To combat NG’s advantage, the B/LM team was formed, pairing LM’s legendary Skunk Works stealth design capabilities with Boeing’s strong record in building large aircraft at an impressively low price. The JSF competition quip was that DoD should choose the LM design but have Boeing build it. This team is that quip come to life.
Second is Past Performance and Risk. It’s the aerospace industry; nobody has a great track record here, and large complex projects are fundamentally risky. But the KC-46 is in the headlines right now. That’s not good for B/LM.
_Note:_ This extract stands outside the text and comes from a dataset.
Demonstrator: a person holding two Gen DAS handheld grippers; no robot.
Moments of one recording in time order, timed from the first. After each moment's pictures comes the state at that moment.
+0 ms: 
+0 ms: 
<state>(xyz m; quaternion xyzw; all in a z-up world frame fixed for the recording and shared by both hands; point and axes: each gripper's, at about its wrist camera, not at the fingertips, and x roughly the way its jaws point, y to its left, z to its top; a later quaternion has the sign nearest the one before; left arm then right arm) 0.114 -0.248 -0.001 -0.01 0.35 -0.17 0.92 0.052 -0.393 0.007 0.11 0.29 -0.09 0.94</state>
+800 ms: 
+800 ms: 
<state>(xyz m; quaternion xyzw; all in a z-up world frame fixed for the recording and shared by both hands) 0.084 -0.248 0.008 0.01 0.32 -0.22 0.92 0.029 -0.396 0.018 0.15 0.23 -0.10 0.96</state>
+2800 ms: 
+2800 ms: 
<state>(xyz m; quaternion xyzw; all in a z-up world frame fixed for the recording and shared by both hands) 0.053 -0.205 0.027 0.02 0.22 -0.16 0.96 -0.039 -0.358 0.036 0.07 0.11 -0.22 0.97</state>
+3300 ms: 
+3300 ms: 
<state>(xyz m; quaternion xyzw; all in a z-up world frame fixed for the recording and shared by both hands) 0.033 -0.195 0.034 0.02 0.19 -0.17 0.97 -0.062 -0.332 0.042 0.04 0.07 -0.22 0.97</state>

Third is the Industrial Base dimension. This is complicated. Today, there are two companies with the ability to design modern stealth combat aircraft. Boeing, since it disbanded its Silent Eagle design team, has minimal stealth design capabilities (just UAVs). LM Skunk Works and NG are the only fully capable stealth aircraft designers (this part of LRS-B is curiously focused on two facilities in the Mojave Desert). So, if B/LM wins and NG loses, the US may find itself downselecting to just one design team. Of course, if NG wins, the damage done to LM Skunk Works would be bad for the US too, so it’s hard to see anyone having an advantage here.
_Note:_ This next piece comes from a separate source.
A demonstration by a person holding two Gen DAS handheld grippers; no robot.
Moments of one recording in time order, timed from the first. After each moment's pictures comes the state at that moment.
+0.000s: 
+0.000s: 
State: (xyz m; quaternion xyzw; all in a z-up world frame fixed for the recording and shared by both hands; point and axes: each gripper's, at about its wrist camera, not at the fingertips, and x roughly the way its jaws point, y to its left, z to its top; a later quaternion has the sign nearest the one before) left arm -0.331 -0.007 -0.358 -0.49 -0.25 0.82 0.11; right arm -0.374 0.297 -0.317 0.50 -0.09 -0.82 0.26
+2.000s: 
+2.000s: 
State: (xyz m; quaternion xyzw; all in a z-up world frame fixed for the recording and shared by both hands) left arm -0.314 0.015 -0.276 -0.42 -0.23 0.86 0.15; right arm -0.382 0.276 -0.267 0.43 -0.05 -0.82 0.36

Looking at industrial base issues from a manufacturing perspective, three companies have the ability to build modern combat aircraft. No matter who wins, that number will fall to two, so LRS-B will decide whether NG or Boeing is the second survivor (along with LM). Also, NG is likely pointing to LM’s Sikorsky acquisition as proof that LM is set to control too much of the total defense procurement pie.
These industrial base concerns are extremely important. But of all the secondary factors, they matter least, as far as the competition is concerned. You could argue that they should matter, but my understanding is that the source selection committee has no mandate to think about these things. There may be high-level intervention (from OSD or even higher) that mandates that industrial base factors change the outcome, but the people involved say that won’t be the case. There’s not much precedent for this kind of intervention; during KC-X, politics weighed in during the criteria definition phase, not in the source selection phase. So, the industrial base factor will probably be irrelevant. Unless it isn’t.
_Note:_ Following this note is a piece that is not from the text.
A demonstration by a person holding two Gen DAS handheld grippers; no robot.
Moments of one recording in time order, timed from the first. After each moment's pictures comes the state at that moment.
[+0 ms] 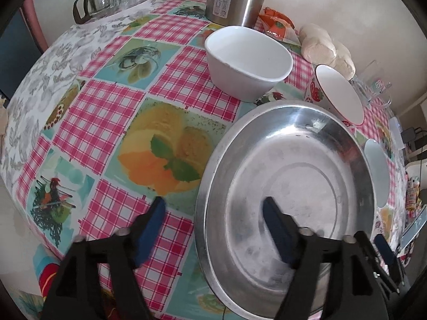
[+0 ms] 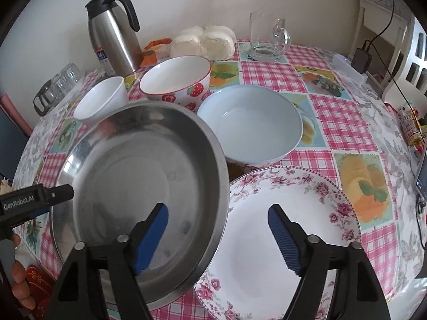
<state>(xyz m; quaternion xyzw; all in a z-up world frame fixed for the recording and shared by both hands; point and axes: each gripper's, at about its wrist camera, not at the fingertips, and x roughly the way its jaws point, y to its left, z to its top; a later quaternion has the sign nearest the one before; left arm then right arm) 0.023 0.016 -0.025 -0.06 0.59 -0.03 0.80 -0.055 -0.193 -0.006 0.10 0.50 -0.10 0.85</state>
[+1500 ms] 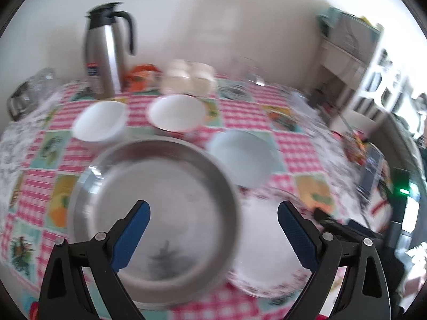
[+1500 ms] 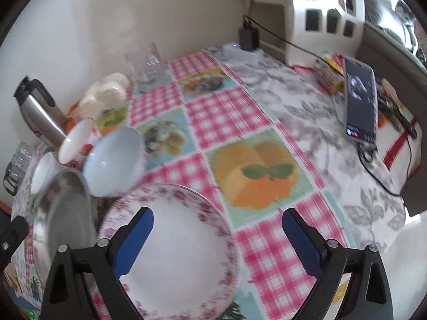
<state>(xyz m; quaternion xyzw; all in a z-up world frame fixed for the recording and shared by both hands) -0.062 -0.127 0.045 0.01 0.46 -0.25 0.86 -0.133 -0.325 0.004 0.21 0.46 -0.26 0.82</state>
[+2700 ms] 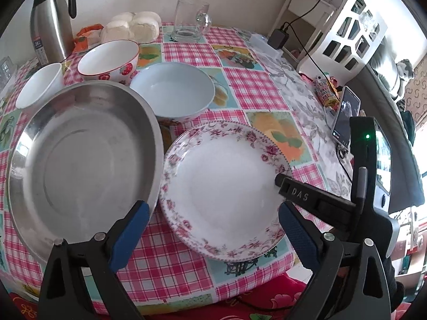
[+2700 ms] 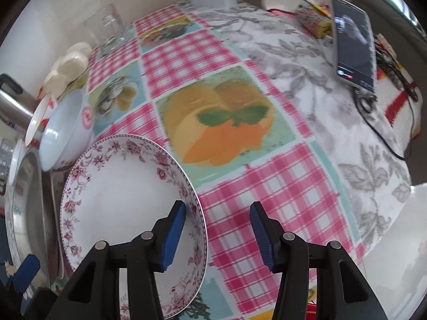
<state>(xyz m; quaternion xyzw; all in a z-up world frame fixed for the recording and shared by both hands) -0.096 -0.184 0.005 0.05 0.54 -0.31 0.78 -0.153 -0.355 -0.039 0.25 0.53 -0.28 0.76</state>
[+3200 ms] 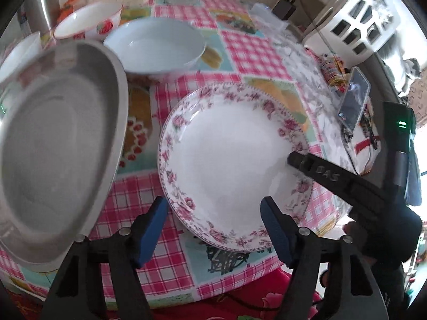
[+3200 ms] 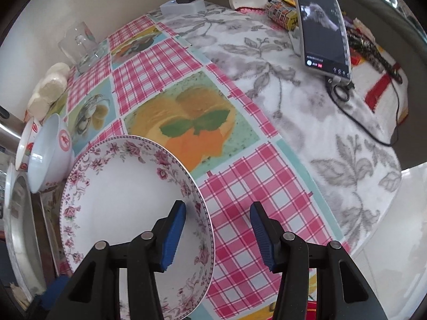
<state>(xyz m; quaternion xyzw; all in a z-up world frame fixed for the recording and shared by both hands) -0.095 -0.207 -0.036 0.05 0.61 -0.30 0.73 -0.168 -0.370 -0.041 0.29 0.52 -0.31 0.74</state>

The Politics and Messaging angle is intriguingly one-sided. NG is doing all it can to promote the program, whether through high-profile advertising, political lobbying, think tank seminars, and whatever else. By contrast, B/LM has been quiet on the subject. Depending on your perspective, this means that either NG is desperate, or that they are sending a clever message to the source selection committee that they will do the most to protect the program (and that B/LM have higher USAF budget priorities – KC-46 and F-35A, respectively). The source selection committee might like this.
Add up all of the above four factors and you’ve got…an interesting collection of anecdotes. Some of these considerations may matter; history tells us that the best aircraft doesn’t always win (the YF-23, many believe, should have won over the YF-22 for the ATF competition), and that extraneous factors can tip the scales. Most of these anecdotes point to a Northrop Grumman advantage, but that’s going to be relatively unimportant compared to the technical and cost details associated with the proposals, and those remain highly classified. So, at this point, it’s a tossup.
As soon as there’s a decision, Teal Group will issue its first B-3 (as it will presumably be called) report. Until then, August aircraft reports include our annual World Rotorcraft Overview, plus updates of the F-22, C-130, AW139/189, Il-96, Tu-204, the Citation jets, and HondaJet. Have a great month.